WHAT YOU WILL DO:
Below are the records; collect from them each line containing the string "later".

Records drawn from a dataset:
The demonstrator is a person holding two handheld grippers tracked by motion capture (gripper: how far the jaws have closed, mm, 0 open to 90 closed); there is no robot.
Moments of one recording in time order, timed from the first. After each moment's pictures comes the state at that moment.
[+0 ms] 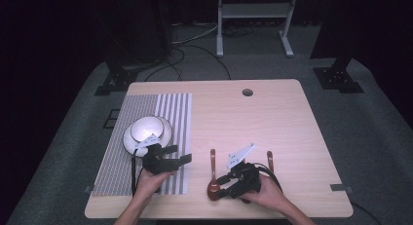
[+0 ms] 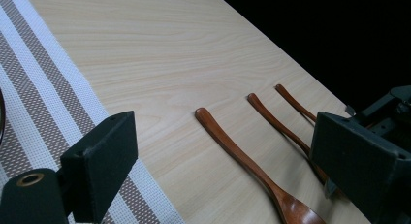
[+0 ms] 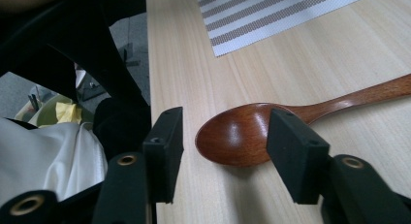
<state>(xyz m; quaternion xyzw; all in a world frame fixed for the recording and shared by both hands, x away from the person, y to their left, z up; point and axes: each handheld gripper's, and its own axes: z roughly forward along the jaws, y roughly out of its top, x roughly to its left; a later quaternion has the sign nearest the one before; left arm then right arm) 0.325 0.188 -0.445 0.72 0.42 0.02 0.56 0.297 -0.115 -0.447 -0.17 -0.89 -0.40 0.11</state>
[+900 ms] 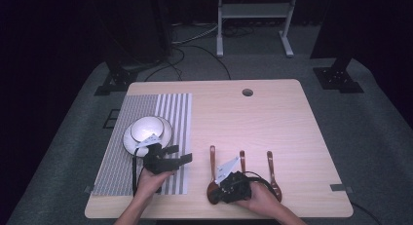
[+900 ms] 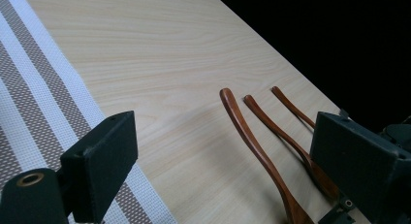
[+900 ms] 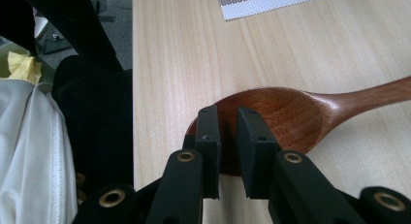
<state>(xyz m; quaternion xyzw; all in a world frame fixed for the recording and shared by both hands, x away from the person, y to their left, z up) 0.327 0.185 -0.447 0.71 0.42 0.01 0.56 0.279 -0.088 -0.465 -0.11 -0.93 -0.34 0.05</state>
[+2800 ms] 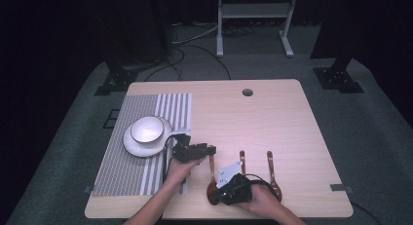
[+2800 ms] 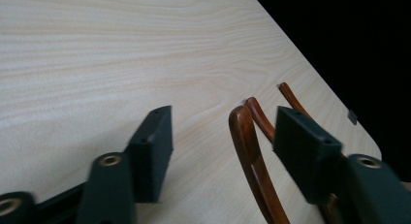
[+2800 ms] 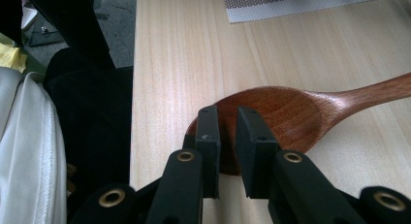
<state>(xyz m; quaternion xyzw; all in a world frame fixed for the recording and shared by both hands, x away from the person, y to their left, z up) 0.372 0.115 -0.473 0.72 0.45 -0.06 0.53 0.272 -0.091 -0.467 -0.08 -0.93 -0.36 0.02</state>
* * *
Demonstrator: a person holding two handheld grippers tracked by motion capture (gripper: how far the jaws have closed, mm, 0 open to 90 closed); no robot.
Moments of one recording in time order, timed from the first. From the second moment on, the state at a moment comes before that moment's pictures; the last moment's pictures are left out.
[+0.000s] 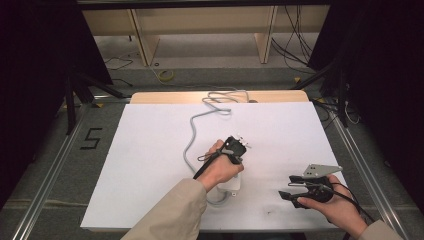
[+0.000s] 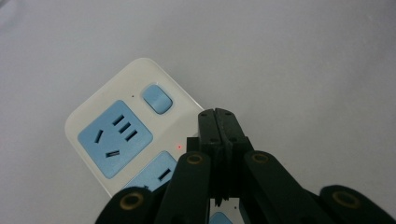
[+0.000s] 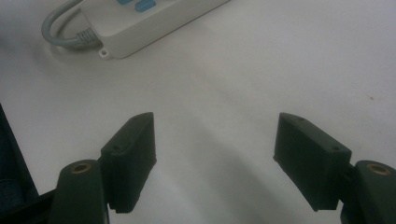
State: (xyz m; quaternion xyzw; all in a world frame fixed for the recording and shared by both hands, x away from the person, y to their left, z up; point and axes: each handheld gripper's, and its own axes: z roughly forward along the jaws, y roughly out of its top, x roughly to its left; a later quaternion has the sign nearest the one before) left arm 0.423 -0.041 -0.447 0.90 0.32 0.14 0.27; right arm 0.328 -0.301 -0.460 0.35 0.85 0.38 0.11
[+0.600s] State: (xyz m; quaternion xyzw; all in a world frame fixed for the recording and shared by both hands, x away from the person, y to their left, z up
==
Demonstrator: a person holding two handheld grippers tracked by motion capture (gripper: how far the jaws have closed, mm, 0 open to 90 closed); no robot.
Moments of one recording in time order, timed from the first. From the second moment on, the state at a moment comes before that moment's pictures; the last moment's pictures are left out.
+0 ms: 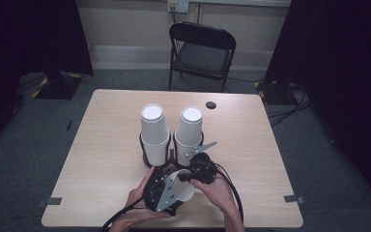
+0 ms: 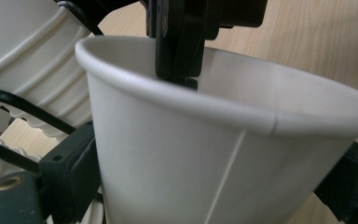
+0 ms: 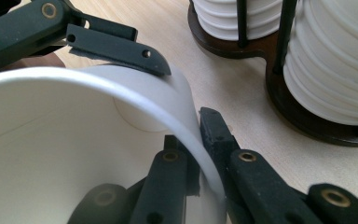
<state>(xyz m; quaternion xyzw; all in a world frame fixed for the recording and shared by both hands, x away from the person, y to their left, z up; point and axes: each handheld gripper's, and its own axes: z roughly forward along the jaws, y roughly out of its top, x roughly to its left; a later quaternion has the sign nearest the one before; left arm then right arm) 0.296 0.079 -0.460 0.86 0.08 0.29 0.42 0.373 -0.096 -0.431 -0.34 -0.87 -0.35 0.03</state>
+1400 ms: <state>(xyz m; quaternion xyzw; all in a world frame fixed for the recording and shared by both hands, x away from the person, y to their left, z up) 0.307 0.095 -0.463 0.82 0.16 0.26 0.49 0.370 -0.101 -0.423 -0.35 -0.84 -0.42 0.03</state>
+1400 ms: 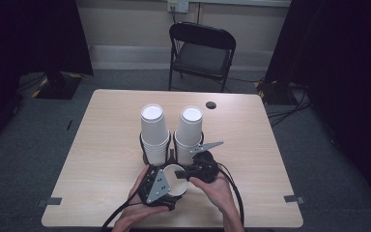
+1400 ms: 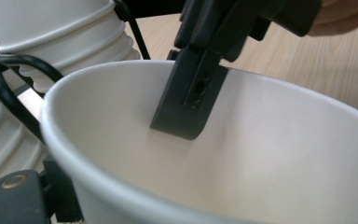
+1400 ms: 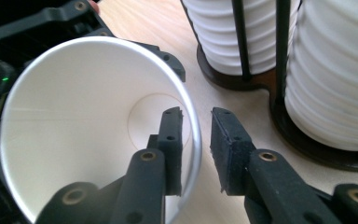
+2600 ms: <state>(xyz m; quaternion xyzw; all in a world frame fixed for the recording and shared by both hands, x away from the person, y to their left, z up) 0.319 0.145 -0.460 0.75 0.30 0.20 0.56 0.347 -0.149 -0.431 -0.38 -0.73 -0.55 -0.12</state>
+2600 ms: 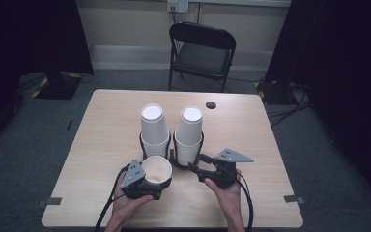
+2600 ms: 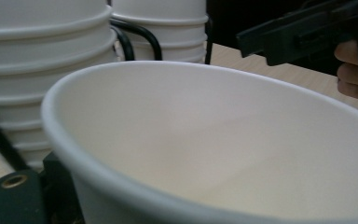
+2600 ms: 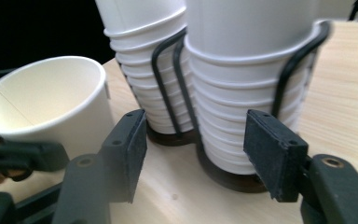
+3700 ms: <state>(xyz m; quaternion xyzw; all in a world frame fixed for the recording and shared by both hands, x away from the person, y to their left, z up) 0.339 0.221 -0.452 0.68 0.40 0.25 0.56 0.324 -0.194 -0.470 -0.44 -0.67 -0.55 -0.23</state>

TASK RESULT:
<state>(xyz m; quaternion xyzw; all in a world frame fixed for the recording and shared by both hands, x away from the person, y to their left, z up; point and axes: each handheld gripper's, and its own axes: z roughly forward along the jaws, y roughly out of its top, x roughly to its left; a later quaternion has the sign nearest the one before; left arm then right arm) 0.325 0.188 -0.445 0.72 0.42 0.02 0.56 0.297 -0.115 -0.447 -0.17 -0.89 -0.40 0.11</state>
State: (xyz m; quaternion xyzw; all in a world frame fixed for the recording and shared by both hands, x away from the person, y to their left, z up; point and axes: each handheld gripper's, and its own axes: z roughly forward along the jaws, y roughly out of its top, x roughly to its left; a later quaternion has the sign nearest the one before) left arm 0.423 -0.041 -0.447 0.90 0.32 0.14 0.27; right arm 0.328 -0.301 -0.460 0.35 0.85 0.38 0.11
<state>(xyz m; quaternion xyzw; all in a world frame fixed for the recording and shared by both hands, x away from the person, y to their left, z up; point and axes: each handheld gripper's, and its own axes: z roughly forward along the jaws, y roughly out of its top, x roughly to its left; a later quaternion has the sign nearest the one before; left arm then right arm) 0.296 0.079 -0.460 0.86 0.08 0.29 0.42 0.373 -0.096 -0.431 -0.34 -0.87 -0.35 0.03</state>

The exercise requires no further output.